El pan es más útil que la poesía, dijo Paul Éluard. Me he sentado junto a un chico que sujeta una gran barra de pan, un enorme, un suculento bocadillo de embutido y de pan con tomate, y se lo zampa ayudado por una cerveza, que sostiene entre las rodillas. Se proyecta en esta sala el vídeo La invasión de los zombies atómicos (Umberto Lenzi, 1980). A la entrada, la organización ha colocado un aviso: "Nota aclaratoria. La calidad de las copias de algunas de las pelis que se pasan en esta sala es asín como infecta (de la calidad de las pelis ya ni hablamos)...". En la habitación caben 90 personas, y está a rebosar. La atiborran grupos y parejas de muchachos y muchachas que han venido a pasárselo en grande; a menudo, chavales con pantalones vaqueros y gafas.
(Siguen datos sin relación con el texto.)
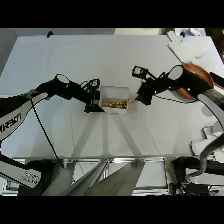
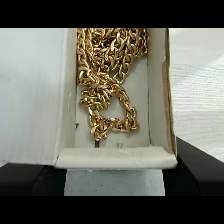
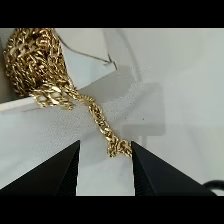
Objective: Fold the box and place the chain.
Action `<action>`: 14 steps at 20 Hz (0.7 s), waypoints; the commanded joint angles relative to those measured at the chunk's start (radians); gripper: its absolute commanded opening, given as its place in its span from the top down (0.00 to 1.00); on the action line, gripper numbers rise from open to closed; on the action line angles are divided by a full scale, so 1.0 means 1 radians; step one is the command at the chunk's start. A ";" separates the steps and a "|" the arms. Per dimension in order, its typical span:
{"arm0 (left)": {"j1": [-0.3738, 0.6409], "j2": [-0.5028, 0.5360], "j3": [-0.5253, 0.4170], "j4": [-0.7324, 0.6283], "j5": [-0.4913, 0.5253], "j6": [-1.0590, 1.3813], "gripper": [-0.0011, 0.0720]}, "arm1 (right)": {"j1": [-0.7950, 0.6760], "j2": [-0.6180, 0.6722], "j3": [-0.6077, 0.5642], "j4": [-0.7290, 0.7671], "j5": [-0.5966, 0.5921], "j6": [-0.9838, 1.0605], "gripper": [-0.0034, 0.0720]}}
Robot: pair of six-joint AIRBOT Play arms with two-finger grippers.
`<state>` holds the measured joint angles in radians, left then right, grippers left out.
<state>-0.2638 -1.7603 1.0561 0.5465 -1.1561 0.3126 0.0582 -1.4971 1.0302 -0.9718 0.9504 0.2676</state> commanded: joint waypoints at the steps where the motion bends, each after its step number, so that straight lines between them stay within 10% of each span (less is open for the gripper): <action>1: 0.000 0.000 0.000 0.000 0.000 0.000 0.44 | 0.007 -0.089 0.000 -0.001 -0.054 -0.038 0.47; 8: 0.000 0.000 0.000 0.000 0.000 0.000 0.44 | 0.030 -0.113 0.000 -0.097 -0.115 0.002 0.54; 12: 0.000 0.000 0.000 0.000 0.000 0.000 0.44 | 0.030 -0.113 0.000 -0.148 -0.088 0.050 0.93; 14: 0.000 0.000 0.000 0.000 0.000 0.000 0.44 | 0.030 -0.111 0.000 -0.149 -0.038 0.050 0.94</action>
<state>-0.2638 -1.7603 1.0561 0.5465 -1.1561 0.3130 0.0872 -1.6073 1.0302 -1.0863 0.8619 0.2977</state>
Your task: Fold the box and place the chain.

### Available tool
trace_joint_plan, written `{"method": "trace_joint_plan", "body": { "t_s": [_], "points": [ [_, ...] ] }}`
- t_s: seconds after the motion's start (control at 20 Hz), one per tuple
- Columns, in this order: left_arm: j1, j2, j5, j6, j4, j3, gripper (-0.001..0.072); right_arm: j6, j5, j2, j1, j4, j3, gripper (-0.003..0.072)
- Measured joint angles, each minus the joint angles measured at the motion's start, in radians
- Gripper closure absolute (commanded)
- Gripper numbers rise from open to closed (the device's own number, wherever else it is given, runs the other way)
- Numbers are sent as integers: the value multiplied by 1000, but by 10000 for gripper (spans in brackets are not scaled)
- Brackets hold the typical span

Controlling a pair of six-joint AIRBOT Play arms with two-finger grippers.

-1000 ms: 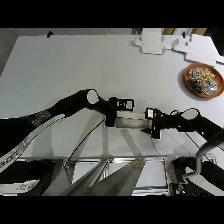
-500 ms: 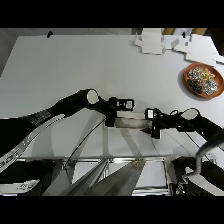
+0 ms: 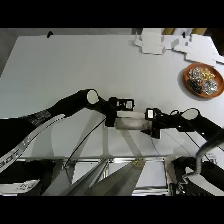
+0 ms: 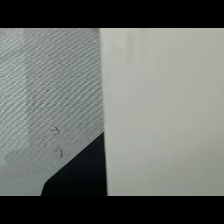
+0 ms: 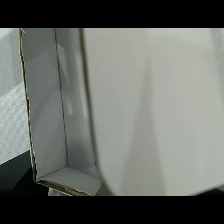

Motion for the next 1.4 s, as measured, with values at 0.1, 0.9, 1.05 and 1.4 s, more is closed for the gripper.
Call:
{"method": "trace_joint_plan", "body": {
  "t_s": [0.1, 0.9, 1.05, 1.4],
  "points": [
    [0, 0, 0, 0, 0, 0, 701, 0, 10, 5, 0, -3, 0, -11],
    [0, 0, -1, 0, 0, 0, 701, 0, -10, -1, 0, -23, 0, 111],
    [0, 0, -1, 0, 0, 0, 701, 0, -21, -6, 0, -23, 0, 112],
    [0, 0, -1, 0, 0, 0, 701, -6, -44, -8, 12, -5, 0, 9]
  ]
}}
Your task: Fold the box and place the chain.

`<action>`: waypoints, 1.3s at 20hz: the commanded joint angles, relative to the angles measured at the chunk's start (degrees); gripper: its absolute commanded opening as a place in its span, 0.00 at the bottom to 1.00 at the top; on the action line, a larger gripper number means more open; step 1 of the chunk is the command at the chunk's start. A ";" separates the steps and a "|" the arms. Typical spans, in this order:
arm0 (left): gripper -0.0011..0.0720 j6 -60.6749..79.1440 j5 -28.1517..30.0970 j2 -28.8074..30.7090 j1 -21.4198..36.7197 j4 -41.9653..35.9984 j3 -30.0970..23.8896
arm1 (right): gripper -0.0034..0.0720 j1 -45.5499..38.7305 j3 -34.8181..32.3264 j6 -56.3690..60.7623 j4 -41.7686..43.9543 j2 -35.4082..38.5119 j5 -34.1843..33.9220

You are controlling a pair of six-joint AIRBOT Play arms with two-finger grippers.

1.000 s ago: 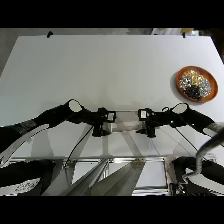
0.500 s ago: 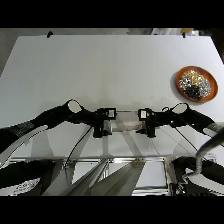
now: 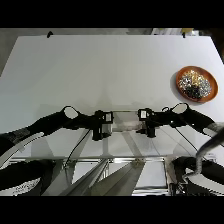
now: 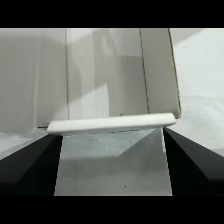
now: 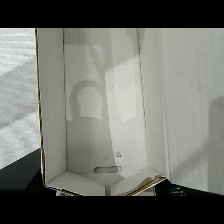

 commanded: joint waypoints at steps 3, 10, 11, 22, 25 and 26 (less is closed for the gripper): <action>0.97 8.52 2.14 -0.76 -0.61 -9.38 -0.81 | 0.59 -0.02 -0.02 -0.02 0.00 0.04 0.02; 0.97 13.64 3.08 -2.29 -2.45 -14.34 -0.79 | 0.59 -0.02 -0.02 -0.02 0.00 0.04 0.02; 0.96 13.64 3.10 -2.29 -2.45 -14.34 -0.79 | 0.59 -0.02 -0.02 -0.02 0.00 0.04 0.02; 0.25 13.62 3.54 -2.29 -2.43 -15.13 -0.79 | 0.59 -0.02 -0.02 -0.02 0.00 0.04 0.02; 0.25 13.64 3.50 -2.27 -2.40 -15.13 -0.79 | 0.59 -0.02 -0.02 -0.02 0.00 0.04 0.02; 0.25 13.66 3.50 -2.25 -2.43 -15.13 -0.79 | 0.59 -0.02 -0.02 -0.02 0.00 0.04 0.02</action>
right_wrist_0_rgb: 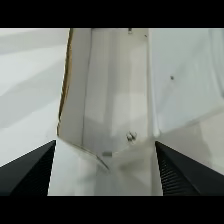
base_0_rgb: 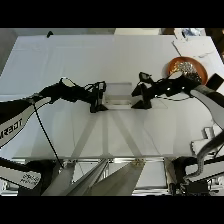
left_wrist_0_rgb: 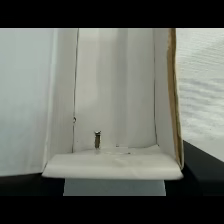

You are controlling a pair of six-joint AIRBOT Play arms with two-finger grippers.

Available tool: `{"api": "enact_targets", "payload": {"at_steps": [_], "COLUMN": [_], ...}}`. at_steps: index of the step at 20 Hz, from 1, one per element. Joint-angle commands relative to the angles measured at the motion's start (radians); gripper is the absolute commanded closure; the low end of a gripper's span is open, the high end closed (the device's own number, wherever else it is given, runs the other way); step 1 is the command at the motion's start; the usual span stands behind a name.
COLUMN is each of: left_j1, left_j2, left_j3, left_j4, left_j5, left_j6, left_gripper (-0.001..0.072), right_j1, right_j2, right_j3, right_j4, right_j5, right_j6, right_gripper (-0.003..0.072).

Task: Fold the box and place the chain.

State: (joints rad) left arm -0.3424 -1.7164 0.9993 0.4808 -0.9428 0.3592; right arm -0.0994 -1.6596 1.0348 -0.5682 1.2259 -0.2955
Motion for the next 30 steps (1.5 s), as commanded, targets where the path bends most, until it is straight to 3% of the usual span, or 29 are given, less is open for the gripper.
{"api": "enact_targets", "payload": {"at_steps": [1,5,11,12,13,14,20,26,30], "left_j1": [0.000,0.000,0.000,0.000,0.000,0.000,0.000,0.000,0.000], "left_j2": [-0.001,-0.001,-0.001,-0.001,-0.001,-0.001,-0.001,-0.001,-0.001], "left_j3": [0.000,0.000,0.000,0.000,0.000,0.000,0.000,0.000,0.000], "left_j4": [0.004,0.004,0.004,0.004,0.004,0.004,0.004,0.004,0.004], "left_j5": [-0.011,-0.011,-0.012,-0.011,-0.011,-0.012,-0.011,-0.012,-0.012], "left_j6": [0.003,0.003,0.003,0.003,0.003,0.003,0.003,0.003,0.003], "left_gripper": [0.0556,0.0556,0.0556,0.0556,0.0556,0.0556,0.0556,0.0556,0.0556], "right_j1": [-0.094,-0.187,-0.192,-0.187,-0.179,-0.166,0.041,0.190,0.183], "right_j2": [0.097,0.204,0.280,0.280,0.280,0.280,0.271,0.196,0.102], "right_j3": [0.000,0.000,0.000,0.000,0.000,0.000,0.000,0.000,0.001], "right_j4": [-0.038,-0.034,0.057,0.128,0.203,0.252,0.090,0.069,0.067], "right_j5": [0.000,0.142,0.277,0.252,0.229,0.231,-0.003,-0.559,-0.700], "right_j6": [0.134,0.301,0.303,0.303,0.303,0.303,0.428,0.566,0.610], "right_gripper": [-0.0004,-0.0004,0.0023,0.0089,0.0228,0.0697,0.0679,0.0680,0.0680]}}
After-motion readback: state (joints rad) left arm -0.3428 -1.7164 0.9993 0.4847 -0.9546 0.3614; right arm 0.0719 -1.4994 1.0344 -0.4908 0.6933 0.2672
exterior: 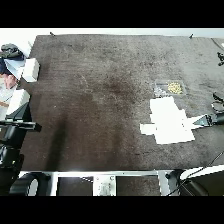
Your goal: Fold the box and place the chain.
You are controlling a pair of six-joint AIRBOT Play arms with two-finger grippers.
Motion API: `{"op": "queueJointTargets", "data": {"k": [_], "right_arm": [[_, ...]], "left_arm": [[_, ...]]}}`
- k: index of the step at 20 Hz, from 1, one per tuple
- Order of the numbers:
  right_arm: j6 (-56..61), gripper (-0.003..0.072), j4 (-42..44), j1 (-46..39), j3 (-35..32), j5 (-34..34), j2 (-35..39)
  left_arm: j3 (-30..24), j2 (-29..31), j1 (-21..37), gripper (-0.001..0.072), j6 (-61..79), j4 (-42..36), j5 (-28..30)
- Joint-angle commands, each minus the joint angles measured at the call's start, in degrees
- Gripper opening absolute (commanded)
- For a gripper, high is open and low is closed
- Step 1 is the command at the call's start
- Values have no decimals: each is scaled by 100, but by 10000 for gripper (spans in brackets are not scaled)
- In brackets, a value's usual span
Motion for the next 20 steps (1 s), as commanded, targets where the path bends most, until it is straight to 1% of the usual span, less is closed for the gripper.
{"op": "queueJointTargets", "data": {"k": [1,3,5,8,10,13,15,18,20], "right_arm": [[-197,-19,553,197,-538,146,262],[-330,-20,1003,507,-1200,-52,549],[-380,-20,1810,938,-1980,-433,905],[-422,-20,2896,1823,-3091,-1447,1541],[-313,-20,3423,2581,-3571,-2122,1895],[13,-20,3641,3773,-3703,-3244,2105],[238,-20,3698,4315,-3620,-3829,2105],[271,-20,3923,4846,-3495,-4524,2105],[267,-20,4236,5003,-3486,-4872,2103]], "left_arm": [[-2,2,-4,11,2,2,0],[-2,2,-4,11,2,2,0],[-2,2,-4,11,2,2,2],[-2,2,-4,11,2,2,0],[-2,2,-4,11,2,2,2],[-2,2,-4,11,2,2,0],[-2,2,-4,11,4,2,-4],[-2,2,-4,11,0,2,-9],[-2,2,-4,11,2,2,-205]]}}
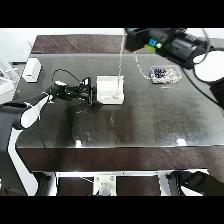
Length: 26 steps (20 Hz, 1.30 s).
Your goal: Fold the box and place the chain.
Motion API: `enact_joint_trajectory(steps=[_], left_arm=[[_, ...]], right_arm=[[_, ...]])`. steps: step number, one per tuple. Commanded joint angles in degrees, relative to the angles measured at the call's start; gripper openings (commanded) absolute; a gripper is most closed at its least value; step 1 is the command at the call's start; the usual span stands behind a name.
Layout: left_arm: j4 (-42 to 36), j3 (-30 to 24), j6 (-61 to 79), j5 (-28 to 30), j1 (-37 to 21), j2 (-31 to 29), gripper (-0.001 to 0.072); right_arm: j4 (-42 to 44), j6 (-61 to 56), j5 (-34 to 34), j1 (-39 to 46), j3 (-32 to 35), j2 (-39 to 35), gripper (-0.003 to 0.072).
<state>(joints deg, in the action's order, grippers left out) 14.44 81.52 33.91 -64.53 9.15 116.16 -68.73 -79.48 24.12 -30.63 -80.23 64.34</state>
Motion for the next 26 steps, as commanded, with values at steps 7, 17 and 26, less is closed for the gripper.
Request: enact_joint_trajectory(steps=[7,17,26], left_arm=[[0.02,0.00,0.00,-0.02,-0.02,-0.02,0.0231],[0.02,0.00,0.00,0.00,-0.02,-0.02,0.0231],[0.02,0.00,0.02,0.02,-0.02,-0.02,0.0231]], right_arm=[[-0.79,-7.15,0.55,-6.12,3.80,8.07,0.0002],[-0.94,-11.63,-1.46,-4.33,11.02,10.99,0.0002],[-0.35,-13.55,-1.57,-3.06,14.05,18.45,0.0003]])
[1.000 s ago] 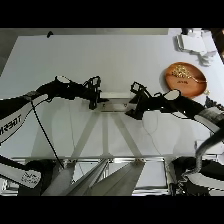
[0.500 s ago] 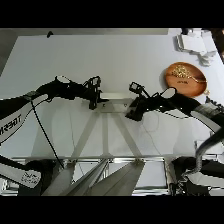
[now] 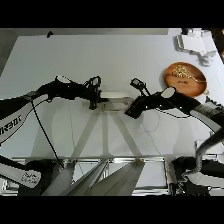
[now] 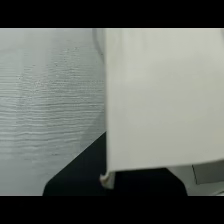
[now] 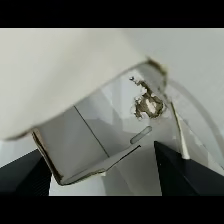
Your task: Fold the box and place the chain.
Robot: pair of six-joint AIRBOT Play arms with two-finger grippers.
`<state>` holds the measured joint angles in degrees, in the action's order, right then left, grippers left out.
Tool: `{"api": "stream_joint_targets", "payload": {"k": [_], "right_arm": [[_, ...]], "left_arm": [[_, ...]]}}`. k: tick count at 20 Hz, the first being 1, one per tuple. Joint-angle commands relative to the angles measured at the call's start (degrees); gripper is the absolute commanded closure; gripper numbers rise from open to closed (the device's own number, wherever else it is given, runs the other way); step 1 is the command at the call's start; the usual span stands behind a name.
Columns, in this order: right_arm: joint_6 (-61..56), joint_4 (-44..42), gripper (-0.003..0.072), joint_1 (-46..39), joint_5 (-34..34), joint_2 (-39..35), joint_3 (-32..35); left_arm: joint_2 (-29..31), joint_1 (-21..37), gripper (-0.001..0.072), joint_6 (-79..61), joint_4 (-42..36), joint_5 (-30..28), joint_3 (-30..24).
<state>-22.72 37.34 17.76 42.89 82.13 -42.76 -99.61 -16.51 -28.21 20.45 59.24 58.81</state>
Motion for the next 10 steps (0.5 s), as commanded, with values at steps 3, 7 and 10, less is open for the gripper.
{"api": "stream_joint_targets", "payload": {"k": [3, 7, 10], "right_arm": [[-7.0, 0.0, -0.0006, 0.0, 1.5, 0.0, -1.6], [-10.8, 0.2, -0.0006, 0.0, 1.5, -0.3, -1.6], [-12.0, 1.5, -0.0006, 0.0, 1.5, -0.9, -1.6]], "left_arm": [[0.0, 0.0, 0.0701, 0.0, 0.1, 0.1, 0.0], [0.0, 0.0, 0.0701, 0.0, 0.1, 0.1, 0.0], [0.0, 0.0, 0.0701, 0.0, 0.1, 0.1, 0.0]]}}
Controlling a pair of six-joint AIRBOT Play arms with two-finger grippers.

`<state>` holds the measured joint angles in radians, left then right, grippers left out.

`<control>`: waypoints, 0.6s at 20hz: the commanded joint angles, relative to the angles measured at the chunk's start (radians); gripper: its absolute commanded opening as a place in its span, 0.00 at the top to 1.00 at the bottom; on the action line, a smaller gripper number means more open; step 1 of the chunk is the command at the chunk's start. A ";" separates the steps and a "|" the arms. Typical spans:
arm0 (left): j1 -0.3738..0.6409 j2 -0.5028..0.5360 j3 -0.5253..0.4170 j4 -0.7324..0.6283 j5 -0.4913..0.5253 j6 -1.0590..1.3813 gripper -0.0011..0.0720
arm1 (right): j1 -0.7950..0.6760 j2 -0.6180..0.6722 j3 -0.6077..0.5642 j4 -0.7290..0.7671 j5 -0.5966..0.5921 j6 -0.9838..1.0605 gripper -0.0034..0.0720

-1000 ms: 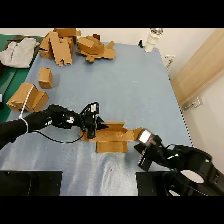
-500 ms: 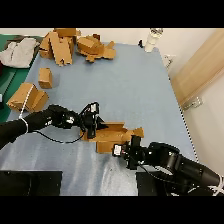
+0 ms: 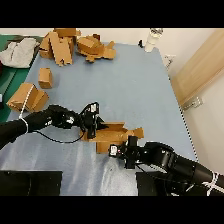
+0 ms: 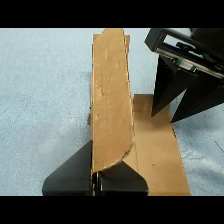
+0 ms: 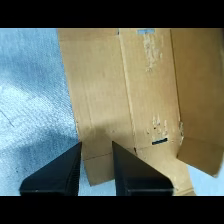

Un chico con barba y pelo un poco largo, abrigado con un jersey negro, se come en un plis-plas una bolsa de patatas fritas, y unos siniestros de terciopelo y cuero buscan la manera de acomodarse todos juntos. En la película aparece el actor Francisco Rabal, y entonces los chavales corean entusiasmados: "Paaaco, Paaaco". Francisco Rabal tiene que enfrentarse a los pasajeros de un avión que, tras recibir unas radiaciones atómicas, se han convertido en zombies camorristas. Cuando aterrizan, los zombies desembarcan armados con puñales y metralletas, y pasan a cuchillo a medio aeropuerto. Los zombies de esta cinta tienen un punto proletario y andan dando vueltas sin parar por descampados, como queriendo atrapar un conejo o buscando un billete que se les hubiese caído entre las matas. Son zombies de americana modesta, jersey de pico y pantalón de tergal, con la cara un poco pintada de verde. "¡Pero mira qué zombies!", protesta a voces un muchacho. Y otro añade: "¡Son zombies pueblerinos!". No hay nada mejor que una mala película para disfrutar de un buen rato de cine con los amigos. Al final del pase un chico exclama ante un rótulo escrito en catalán: "Està en valencià! No s'entén!". Del ambiente de la sala se desprende el espíritu ochentero del vídeo de alquiler, que reivindican los organizadores del XVI Maratón de Cine Fantástico y de Terror de las Cotxeres de Sants. En este festival, cuando una copia de vídeo salta o se ve de repente rayada, se celebra con aplausos y voces de alegría. "Afortunadamente, esto no es el cine Verdi", hay escrito a mano en un papel y colocado en la pared.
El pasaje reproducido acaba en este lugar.